By contrast, in ALPHA, it is possible to take into account the fans' wishes as well as those of the competitors because the matching of competitors is done by tournament officials. ALPHA - which can be associated with a freedom to play, to choose and to take into account all of the desires of all the main stakeholders in a tournament - has a tremendous flexibility in scheduling. For example, in tennis tournaments of the ALPHA type, officials can literally guarantee a match between the top-listed players. To combine the flexibility of ALPHA with intelligent scheduling to produce a credible ranking, is not so difficult. Connectivity is a major tool that can be used in creating an intelligent schedule. It is visual and easy to understand. Therefore, we use connectivity to measure the credibility of a ranking.
We say that a tournament is path-connected if the graphical representation of the tournament contains at least one path which connects all nodes. For example, in the graph below where the participants are represented by nodes and matches by arcs, such a path exists.
We say that two paths are independent if they do not possess a common arc. We say that the tournament is N-path-connected if the graphical representation of the tournament contains N independent paths and each of them connects all of the nodes. The graph below is 2-path-connected. The first path is dark-coloured and the second path is light-coloured.
The next tournament has 16 participants and 57 matches.
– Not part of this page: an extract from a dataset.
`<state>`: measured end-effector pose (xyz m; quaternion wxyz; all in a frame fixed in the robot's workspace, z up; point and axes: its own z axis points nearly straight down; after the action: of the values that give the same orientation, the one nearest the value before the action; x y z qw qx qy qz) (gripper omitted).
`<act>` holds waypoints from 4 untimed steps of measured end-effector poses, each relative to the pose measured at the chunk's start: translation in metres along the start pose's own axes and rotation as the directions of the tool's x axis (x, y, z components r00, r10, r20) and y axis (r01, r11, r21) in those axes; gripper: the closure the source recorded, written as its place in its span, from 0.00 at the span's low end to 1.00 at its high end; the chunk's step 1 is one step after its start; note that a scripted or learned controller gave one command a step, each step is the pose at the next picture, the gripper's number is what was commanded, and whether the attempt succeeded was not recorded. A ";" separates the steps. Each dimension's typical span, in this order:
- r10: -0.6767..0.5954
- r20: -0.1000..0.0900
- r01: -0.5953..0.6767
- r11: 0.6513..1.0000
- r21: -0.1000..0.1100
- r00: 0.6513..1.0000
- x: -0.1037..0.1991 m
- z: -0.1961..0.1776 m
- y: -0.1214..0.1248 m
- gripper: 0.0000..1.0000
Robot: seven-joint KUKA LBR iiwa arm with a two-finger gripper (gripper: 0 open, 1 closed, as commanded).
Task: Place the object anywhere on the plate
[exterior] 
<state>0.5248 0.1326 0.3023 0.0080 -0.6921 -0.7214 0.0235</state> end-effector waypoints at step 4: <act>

Competitors A,B,C,D,E,F,G and H are very well connected within its group. This group is 4-path-connected, which is the maximum possible for a group of 8 competitors. The group K,L,M,N,O,P,R and Q is also 4-path-connected but the whole tournament is only 1-path-connected. Therefore, it is a poorly managed tournament.
Usually a higher path-connectivity implies a wiser scheduling design, but this is not always true. There is a small chance that things might go wrong. For example the tournament below has 15 participants and is 4-path-connected. It is not a smart design though because both groups are measured in relation to each other through only one competitor - F.
The above tournament is too "dependant" on competitor F. Therefore, the high path-connectivity is not a sufficient condition of smart design. Here the definition of graph connectivity from graph theory comes into play. It is also referred as node-connectivity or vertex-connectivity. It defines a graph as N-node-connected if it is possible to disconnect the graph by removing no less then N nodes. In the above tournament it is possible to disconnect the graph by removing just one participant, F. Therefore, the above tournament is 1-node-connected and 4-path-connected.
A properly managed tournament would require both: high path-connectivity and high node-connectivity. To measure the credibility of a tournament's ranking we rely on the following definition.
A tournament has credibility, N, if both the path-connectivity and node-connectivity of its graph representation are no less than N.
Below is an example of a well managed tournament. It has 16 participants and 32 matches. It is 2-path-connected and 4-node-connected, which is the maximum possible.